Friday, December 22, 2006

Kentucky fears loss of traditional roadkill stew
Kentucky, the untamed western frontier when the American colonies declared independence in 1776, is struggling to keep a taste of its past alive -- a stew traditionally made from roadkill and veggies.

Burgoo is a stew-like soup of meat and vegetables that the settlers who poured through the Cumberland Gap survived on as they tamed this region.
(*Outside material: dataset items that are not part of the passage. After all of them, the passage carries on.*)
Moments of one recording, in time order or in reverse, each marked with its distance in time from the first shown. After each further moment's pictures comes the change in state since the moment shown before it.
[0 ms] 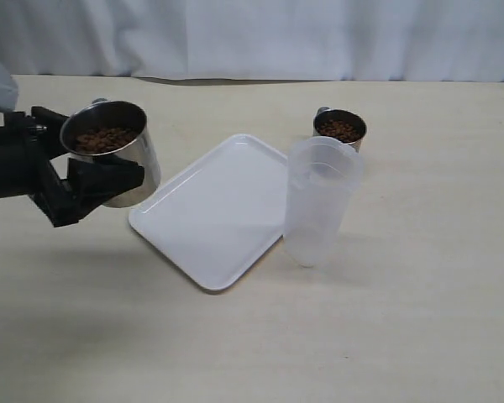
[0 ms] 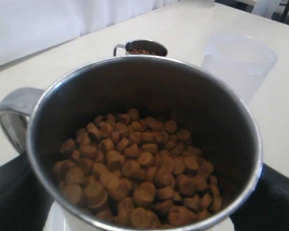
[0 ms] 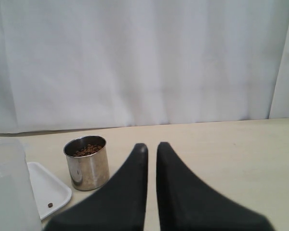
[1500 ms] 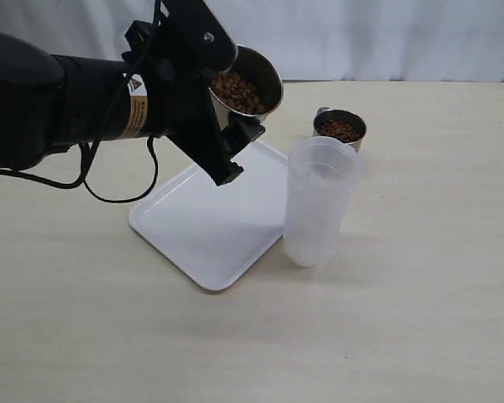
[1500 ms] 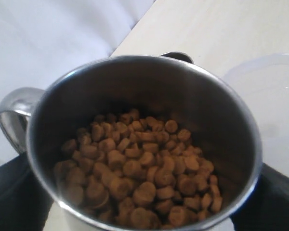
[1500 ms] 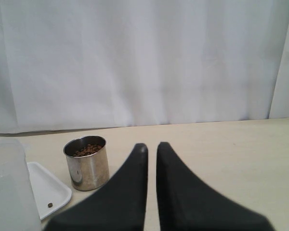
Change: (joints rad) left arm -0.706 0.049 -0.403 0.379 0.933 -0.407; right arm 0.000 0.000 0.000 0.000 0.000 0.000
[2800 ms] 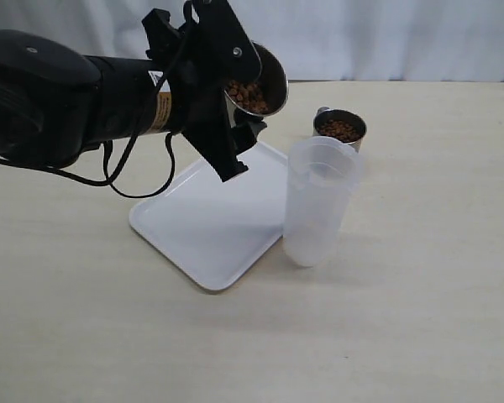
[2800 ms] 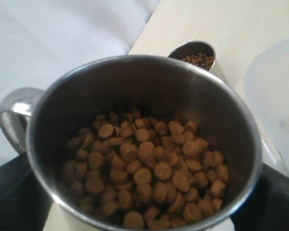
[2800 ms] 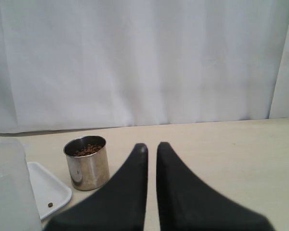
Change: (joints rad) left arm -0.033 0.063 -0.053 -0.039 0.103 0.168; right arm 0.000 0.000 0.000 0.000 0.000 0.000
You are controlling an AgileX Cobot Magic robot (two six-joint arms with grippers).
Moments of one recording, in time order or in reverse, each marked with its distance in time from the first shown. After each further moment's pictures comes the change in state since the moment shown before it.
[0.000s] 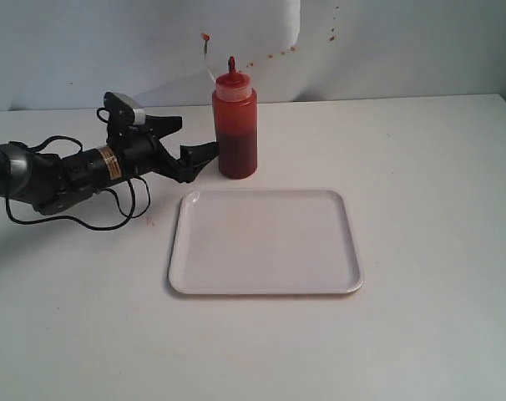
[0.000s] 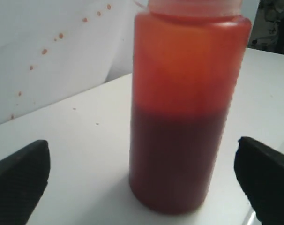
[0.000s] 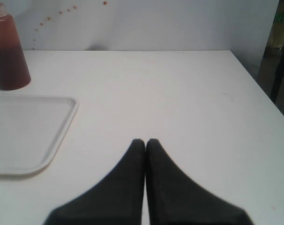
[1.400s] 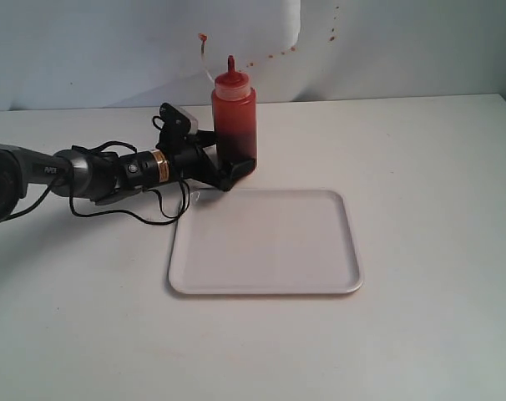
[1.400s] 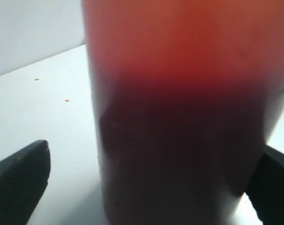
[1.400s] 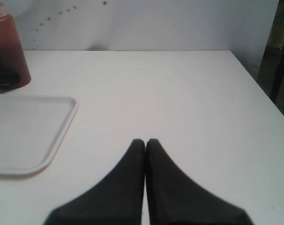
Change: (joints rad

It featured whatever meat -- squirrel, rabbit or possum -- the backwoodsmen bagged on any given day.

But Owensboro in the western part of the state is now one of the few places where burgoo is still served in restaurants, at church picnics and barbecue cook-offs, albeit in a slightly updated form.
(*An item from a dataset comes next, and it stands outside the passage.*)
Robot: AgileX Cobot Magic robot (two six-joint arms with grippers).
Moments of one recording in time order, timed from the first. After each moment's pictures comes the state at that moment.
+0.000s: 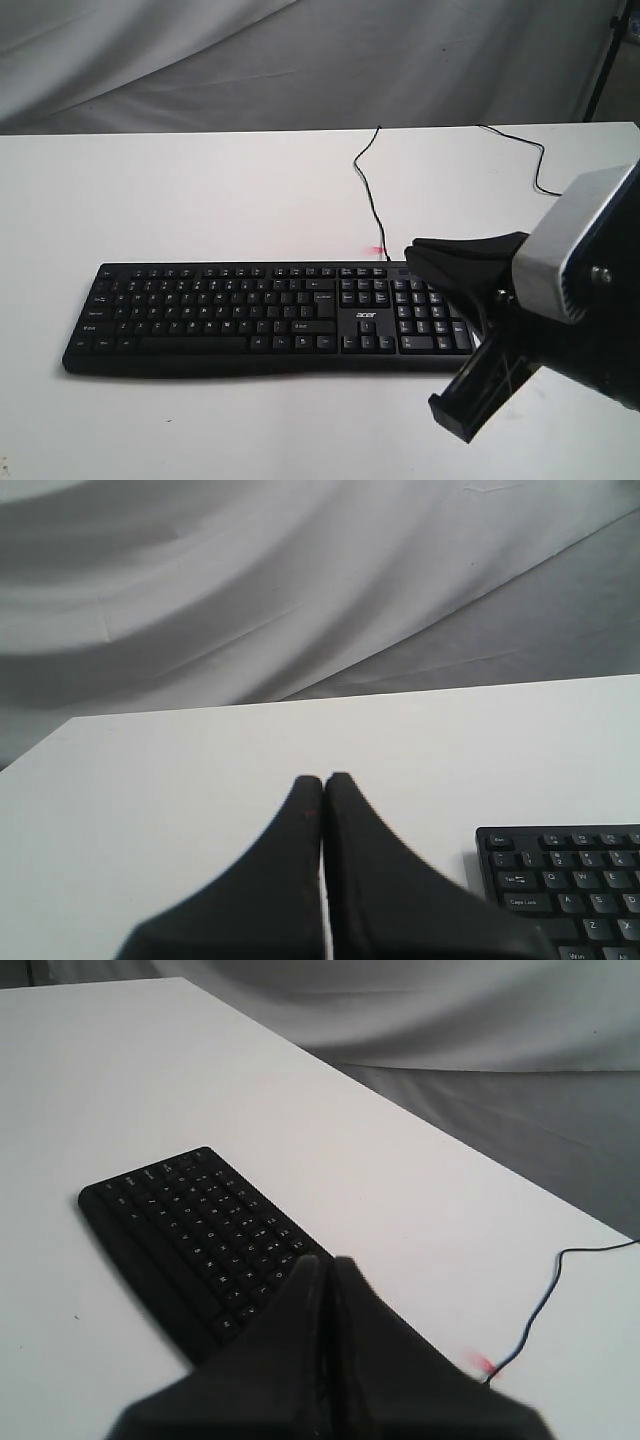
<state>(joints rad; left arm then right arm) 0.13 0.00 -0.01 0.03 0.19 0.09 0.52 0.98 -0.41 0.22 -0.20 -0.37</state>
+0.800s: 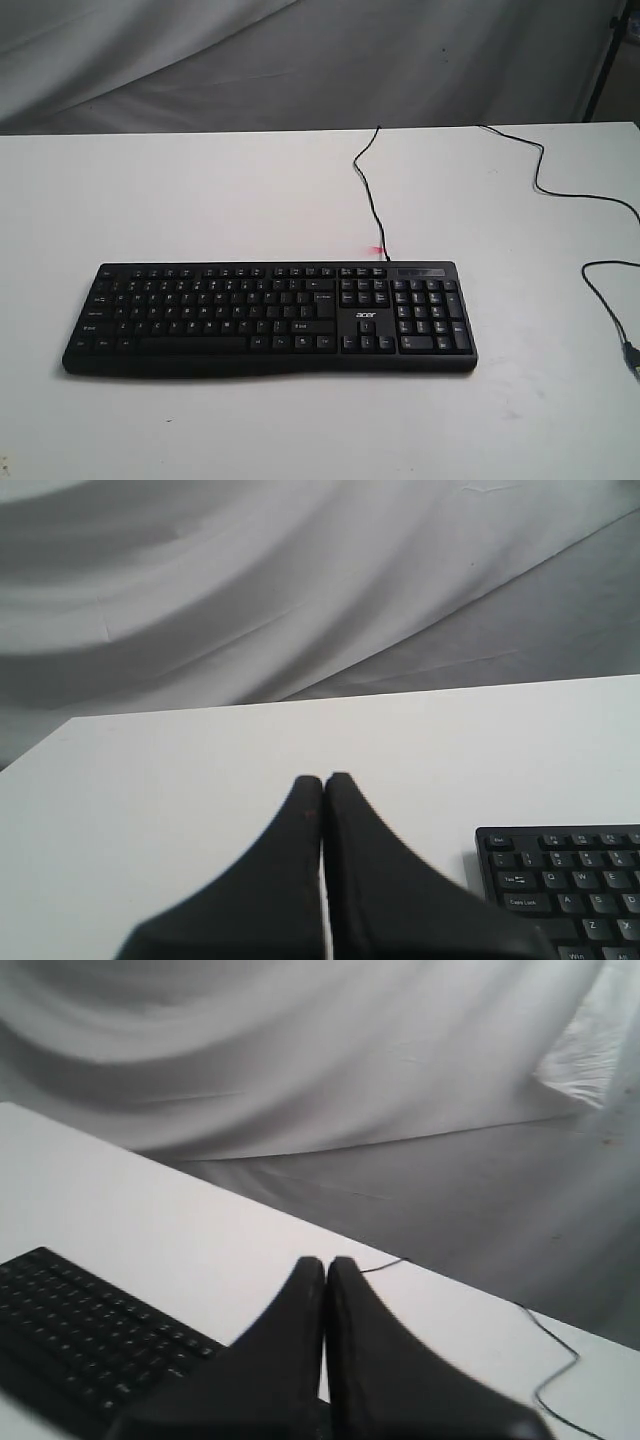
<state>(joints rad) 0.13 0.00 -0.01 0.03 0.19 0.09 0.12 0.24 -0.41 0.22 0.33 -0.37</state>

In many ways, burgoo is similar to Brunswick stew, another one-pot, slow-cooked dish popular in the south.

But unlike Brunswick stew, which has been embraced by epicures, burgoo is just a generation removed from its roots as a roadkill-and-veggie ragout. Indeed, in the late 1990s, during the scare over mad cow disease, health officials warned Kentuckians to stop eating squirrel brains, which, like squirrel meat, remains a something of a delicacy here.

A burgoo-making contest is also one of the highlights of Owensboro's annual International Bar-B-Q Festival where there as many recipes as chefs.
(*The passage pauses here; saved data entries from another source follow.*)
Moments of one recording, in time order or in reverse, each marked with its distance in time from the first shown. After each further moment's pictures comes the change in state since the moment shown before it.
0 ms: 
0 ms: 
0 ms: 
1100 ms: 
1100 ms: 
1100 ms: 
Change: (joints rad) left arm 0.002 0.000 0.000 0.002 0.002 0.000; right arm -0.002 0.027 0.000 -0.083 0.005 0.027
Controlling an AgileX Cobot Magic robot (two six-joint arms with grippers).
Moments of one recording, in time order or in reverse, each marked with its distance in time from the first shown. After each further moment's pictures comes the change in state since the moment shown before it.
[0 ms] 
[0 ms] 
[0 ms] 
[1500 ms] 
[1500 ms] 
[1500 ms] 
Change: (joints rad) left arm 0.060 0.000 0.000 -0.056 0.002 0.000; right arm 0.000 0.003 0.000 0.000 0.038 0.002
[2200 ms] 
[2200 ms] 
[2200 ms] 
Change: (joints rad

But Bosley says as time passes, the taste for burgoo even here in Owensboro is waning as chain restaurants push the traditional mom-and-pop restaurants out of business.

"We sell less and less of it every year," said Bosley. "It's a folk food so the old timers still want it. But fewer and fewer young people are eating it. The tradition's being lost... (and) it dilutes the food heritage of this country. It's sad."